US News

EMPTY H$U BOX

Sen. Hillary Rodham Clinton‘s presidential campaign did an about-face last night, returning $850,000 in contributions raised by scandal-scarred Democratic donor Norman Hsu.

“In light of recent events and allegations that Mr. Norman Hsu engaged in an illegal investment scheme, we have decided, out of an abundance of caution, to return the money he raised for our campaign,” Clinton spokesman Howard Wolfson said.

He said the campaign conducted a thorough background check of Hsu – one of Clinton’s biggest fund-raisers – but was unaware he was a fugitive from the law.

The Clinton campaign also said it would conduct criminal background checks on people who raise large sums of money for the campaign.

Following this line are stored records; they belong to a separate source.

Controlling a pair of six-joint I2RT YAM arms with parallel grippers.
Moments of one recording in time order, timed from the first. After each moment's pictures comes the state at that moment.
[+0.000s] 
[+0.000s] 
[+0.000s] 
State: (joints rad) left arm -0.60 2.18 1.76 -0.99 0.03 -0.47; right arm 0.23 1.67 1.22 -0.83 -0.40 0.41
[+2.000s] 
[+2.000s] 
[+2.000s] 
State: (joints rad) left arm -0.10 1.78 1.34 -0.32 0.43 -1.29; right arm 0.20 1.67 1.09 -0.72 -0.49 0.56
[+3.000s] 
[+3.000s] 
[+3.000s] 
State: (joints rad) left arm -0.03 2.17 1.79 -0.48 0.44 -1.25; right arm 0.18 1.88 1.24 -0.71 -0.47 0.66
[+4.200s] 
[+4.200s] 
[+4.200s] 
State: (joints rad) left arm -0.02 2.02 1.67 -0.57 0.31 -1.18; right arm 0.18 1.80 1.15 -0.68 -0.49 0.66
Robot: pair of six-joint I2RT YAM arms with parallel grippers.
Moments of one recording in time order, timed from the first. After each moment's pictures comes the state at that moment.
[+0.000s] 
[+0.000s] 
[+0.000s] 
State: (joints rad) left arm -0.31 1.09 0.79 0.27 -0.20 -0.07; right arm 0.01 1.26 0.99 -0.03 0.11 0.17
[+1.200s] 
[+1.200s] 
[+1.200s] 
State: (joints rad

Hsu has spent the last four years hiding in plain sight from officials in California, where he pleaded no contest in 1992 over a Ponzi scheme involving a phony business selling latex gloves. He skipped town just before his sentencing.

He went on the lam again last week after missing a California bail hearing, but was arrested in a Colorado hospital after witnesses said he was behaving erratically aboard a train.

The Clinton campaign had initially said it would turn over to charity the $23,000 Hsu had personally donated, but would not give back the much larger amount that he had “bundled” or raised from other supporters.

The campaign, which has raised more than $53 million, said Hsu was responsible for donations from some 260 people.

The Los Angeles Times yesterday reported the feds are looking into Hsu’s financial dealings, as well as whether he used other people as fronts to skirt campaign finance laws.

Questions about Hsu were first raised in a recent Wall Street Journal story that revealed a California family of modest means had donated over $40,000 to Clinton and $200,000 to other Democrats.

The newspaper reported the family lived in a home once listed as an address of Hsu, raising questions about whether Hsu was really behind their donations.

Among the contributions that will now be returned are those from members of that family, aides to Clinton said last night.

“In any instance where a source of a bundler’s income is in question, the campaign will take affirmative steps to verify its origin,” Wolfson said.

In addition to the $260,000 he contributed to federal candidates, Hsu also contributed at least $330,000 to state Democratic candidates and state party committees and ballot initiatives during the 2004 and 2006 elections.

Among the New York officials who received money were Gov. Spitzer and Attorney General Andrew Cuomo. Both have said they would divest their campaigns of the donations.